_PROBLEM STATEMENT:_ Would you output the entries below only from the line containing "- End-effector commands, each" through the line containing "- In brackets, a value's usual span", exactly as they stand and with both ends included?

_DATA FOR ANALYSIS:_
----------------
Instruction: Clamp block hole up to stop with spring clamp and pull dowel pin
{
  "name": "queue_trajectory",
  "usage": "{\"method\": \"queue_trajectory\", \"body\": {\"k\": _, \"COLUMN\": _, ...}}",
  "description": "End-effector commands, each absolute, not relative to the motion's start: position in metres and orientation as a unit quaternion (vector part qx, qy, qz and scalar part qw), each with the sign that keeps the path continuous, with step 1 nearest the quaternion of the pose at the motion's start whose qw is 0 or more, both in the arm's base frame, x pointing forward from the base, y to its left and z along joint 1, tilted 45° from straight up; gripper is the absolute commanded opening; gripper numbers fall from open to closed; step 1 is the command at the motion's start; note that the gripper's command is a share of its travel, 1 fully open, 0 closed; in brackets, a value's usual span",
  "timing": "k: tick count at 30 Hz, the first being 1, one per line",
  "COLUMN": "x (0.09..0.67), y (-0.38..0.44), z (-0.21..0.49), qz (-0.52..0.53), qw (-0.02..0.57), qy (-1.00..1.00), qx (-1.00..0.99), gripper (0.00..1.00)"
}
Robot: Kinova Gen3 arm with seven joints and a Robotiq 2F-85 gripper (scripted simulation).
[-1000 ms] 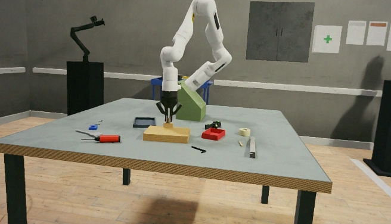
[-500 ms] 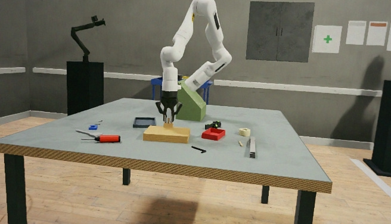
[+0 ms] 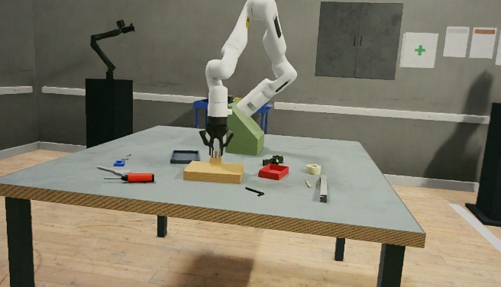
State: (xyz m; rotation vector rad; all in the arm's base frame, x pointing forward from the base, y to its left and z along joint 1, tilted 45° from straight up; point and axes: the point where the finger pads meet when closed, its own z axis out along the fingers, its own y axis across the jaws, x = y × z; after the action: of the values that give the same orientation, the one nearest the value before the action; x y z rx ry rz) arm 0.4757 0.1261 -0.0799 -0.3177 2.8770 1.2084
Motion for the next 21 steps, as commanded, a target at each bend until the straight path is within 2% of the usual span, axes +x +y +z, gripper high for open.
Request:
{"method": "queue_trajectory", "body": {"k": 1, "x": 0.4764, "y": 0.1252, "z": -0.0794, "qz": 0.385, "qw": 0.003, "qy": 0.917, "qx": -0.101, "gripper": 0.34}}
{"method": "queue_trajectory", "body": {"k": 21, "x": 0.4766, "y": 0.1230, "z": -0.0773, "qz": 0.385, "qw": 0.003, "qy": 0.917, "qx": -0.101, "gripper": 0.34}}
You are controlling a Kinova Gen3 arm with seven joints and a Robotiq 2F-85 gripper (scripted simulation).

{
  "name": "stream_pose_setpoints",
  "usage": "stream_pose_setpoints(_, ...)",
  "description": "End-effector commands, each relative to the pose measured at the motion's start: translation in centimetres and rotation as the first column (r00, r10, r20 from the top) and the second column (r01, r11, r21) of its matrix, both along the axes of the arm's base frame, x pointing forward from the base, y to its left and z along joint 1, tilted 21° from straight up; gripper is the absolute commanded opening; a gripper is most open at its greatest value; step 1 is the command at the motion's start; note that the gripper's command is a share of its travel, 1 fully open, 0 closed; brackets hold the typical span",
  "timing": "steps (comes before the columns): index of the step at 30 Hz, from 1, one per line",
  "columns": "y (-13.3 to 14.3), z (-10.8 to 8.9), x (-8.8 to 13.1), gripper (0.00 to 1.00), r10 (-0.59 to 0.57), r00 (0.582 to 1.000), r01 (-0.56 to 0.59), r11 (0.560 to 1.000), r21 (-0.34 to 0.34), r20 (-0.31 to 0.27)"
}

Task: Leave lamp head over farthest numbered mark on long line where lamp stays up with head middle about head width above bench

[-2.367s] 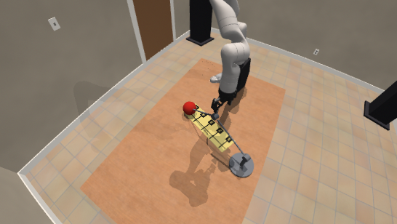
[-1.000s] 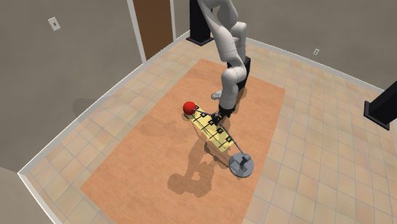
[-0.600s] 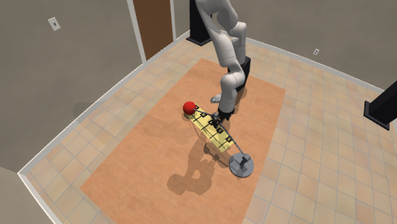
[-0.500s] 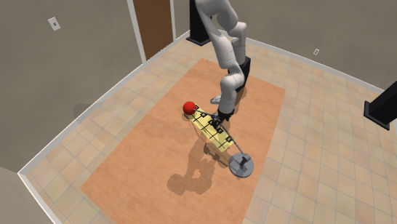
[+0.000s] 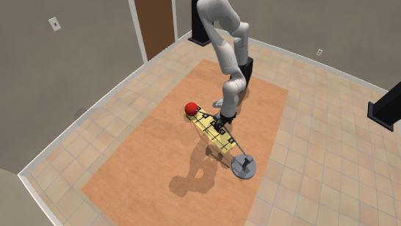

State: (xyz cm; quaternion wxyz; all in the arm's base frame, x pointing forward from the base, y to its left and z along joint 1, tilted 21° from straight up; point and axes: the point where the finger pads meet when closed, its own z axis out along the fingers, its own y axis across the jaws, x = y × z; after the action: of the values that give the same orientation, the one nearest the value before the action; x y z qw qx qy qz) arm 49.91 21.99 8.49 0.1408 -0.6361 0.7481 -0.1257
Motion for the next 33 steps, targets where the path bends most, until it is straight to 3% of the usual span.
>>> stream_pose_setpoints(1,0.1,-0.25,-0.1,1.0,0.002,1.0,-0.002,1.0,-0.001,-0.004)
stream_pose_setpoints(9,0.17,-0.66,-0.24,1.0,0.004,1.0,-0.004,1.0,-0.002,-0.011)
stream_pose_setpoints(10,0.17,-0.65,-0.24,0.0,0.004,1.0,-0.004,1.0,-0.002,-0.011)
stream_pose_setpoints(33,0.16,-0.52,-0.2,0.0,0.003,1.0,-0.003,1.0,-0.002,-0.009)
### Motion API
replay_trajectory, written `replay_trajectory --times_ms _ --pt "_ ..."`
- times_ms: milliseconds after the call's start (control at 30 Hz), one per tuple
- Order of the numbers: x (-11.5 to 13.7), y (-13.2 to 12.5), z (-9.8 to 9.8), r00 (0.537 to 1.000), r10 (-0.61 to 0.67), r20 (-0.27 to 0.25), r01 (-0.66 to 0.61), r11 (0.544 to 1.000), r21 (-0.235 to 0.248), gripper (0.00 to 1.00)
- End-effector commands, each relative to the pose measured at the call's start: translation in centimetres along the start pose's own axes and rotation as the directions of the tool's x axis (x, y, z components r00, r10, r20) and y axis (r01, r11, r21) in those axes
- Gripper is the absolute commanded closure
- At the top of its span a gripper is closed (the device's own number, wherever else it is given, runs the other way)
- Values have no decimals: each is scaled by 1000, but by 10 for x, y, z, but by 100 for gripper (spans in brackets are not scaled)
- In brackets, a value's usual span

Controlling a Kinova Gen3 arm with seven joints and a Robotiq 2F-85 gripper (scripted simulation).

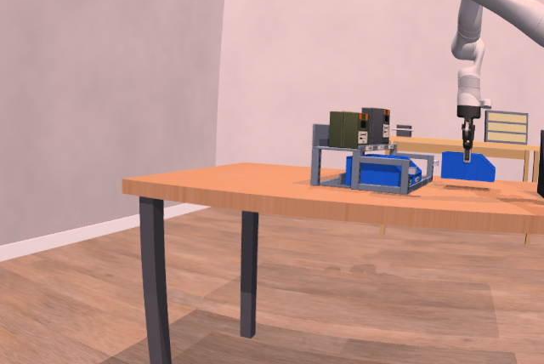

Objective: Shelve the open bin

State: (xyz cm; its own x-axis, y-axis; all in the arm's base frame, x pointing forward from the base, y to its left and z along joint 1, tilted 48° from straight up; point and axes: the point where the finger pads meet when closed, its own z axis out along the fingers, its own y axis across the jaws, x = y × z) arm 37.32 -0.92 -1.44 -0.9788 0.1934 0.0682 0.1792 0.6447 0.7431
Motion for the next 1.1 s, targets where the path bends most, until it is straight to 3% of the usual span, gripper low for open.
replay_trajectory --times_ms 0,200,600,767,1067 --pt "-1 -1 -1 1000 1 3 -1 1000 2 90" --pt "0 -45 -2 1000 1 3 -1 1000 2 90" --pt "0 -45 -2 1000 1 3 -1 1000 2 90" --pt "0 -65 -3 1000 1 3 -1 1000 2 90" --pt "0 -65 -3 1000 1 3 -1 1000 2 90"
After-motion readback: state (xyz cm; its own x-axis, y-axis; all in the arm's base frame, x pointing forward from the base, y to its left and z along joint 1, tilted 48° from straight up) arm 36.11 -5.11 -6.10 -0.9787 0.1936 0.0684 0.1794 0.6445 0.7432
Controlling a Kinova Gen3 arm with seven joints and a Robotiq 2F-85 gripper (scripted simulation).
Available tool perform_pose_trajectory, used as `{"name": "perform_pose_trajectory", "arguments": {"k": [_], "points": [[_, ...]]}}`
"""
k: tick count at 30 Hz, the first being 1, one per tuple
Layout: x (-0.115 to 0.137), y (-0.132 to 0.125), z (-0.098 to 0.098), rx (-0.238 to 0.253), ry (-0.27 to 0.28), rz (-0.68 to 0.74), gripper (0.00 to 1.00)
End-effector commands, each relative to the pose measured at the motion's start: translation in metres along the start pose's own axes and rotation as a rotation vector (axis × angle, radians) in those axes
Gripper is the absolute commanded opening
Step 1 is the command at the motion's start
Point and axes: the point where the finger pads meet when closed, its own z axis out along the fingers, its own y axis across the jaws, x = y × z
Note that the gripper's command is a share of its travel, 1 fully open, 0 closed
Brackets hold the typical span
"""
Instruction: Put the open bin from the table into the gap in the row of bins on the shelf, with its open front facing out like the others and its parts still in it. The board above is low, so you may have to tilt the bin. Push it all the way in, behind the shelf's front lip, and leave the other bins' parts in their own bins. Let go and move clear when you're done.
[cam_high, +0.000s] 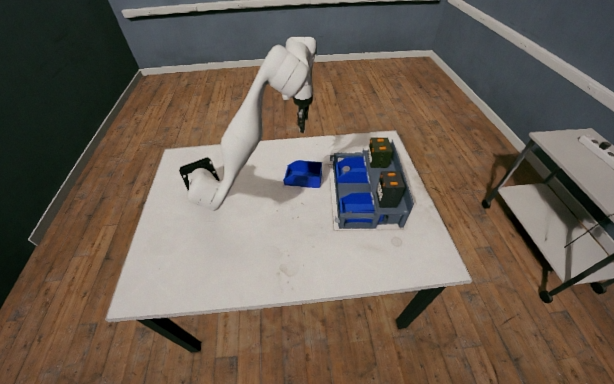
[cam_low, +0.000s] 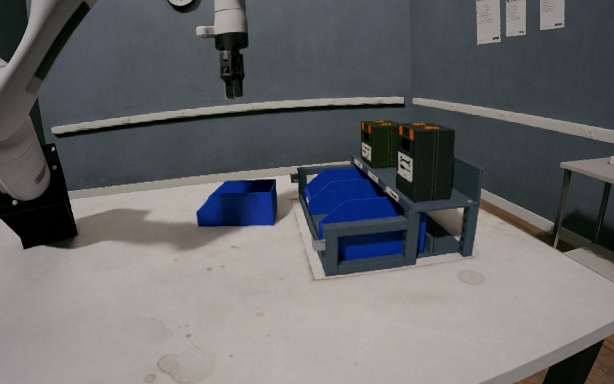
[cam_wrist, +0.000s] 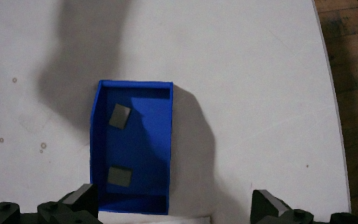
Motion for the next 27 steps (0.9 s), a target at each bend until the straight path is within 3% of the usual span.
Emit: {"name": "perform_pose_trajectory", "arguments": {"k": [1, 27], "points": [[-0.0010, -0.0016, -0.0008, -0.002, -0.001, 0.000, 1.00], [-0.0022, -0.0039, -0.0009, -0.002, -0.001, 0.000, 1.00]]}}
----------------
_SOLUTION:_
- End-effector commands, each relative to the pose measured at the call's start: translation in centimetres along the start pose's own axes and rotation as the directions of the tool's x axis (x, y, z components r00, r10, r20) and y axis (r01, r11, r21) in those axes
- Gripper is the absolute commanded closure
- At the top of its span a gripper is closed (the device's own number, wherever else it is given, runs the other way)
- Values have no decimals: each is scaled by 1000, but by 10 for x, y, z, but by 100 for gripper (spans in brackets are not scaled)
- In brackets, a value's usual span

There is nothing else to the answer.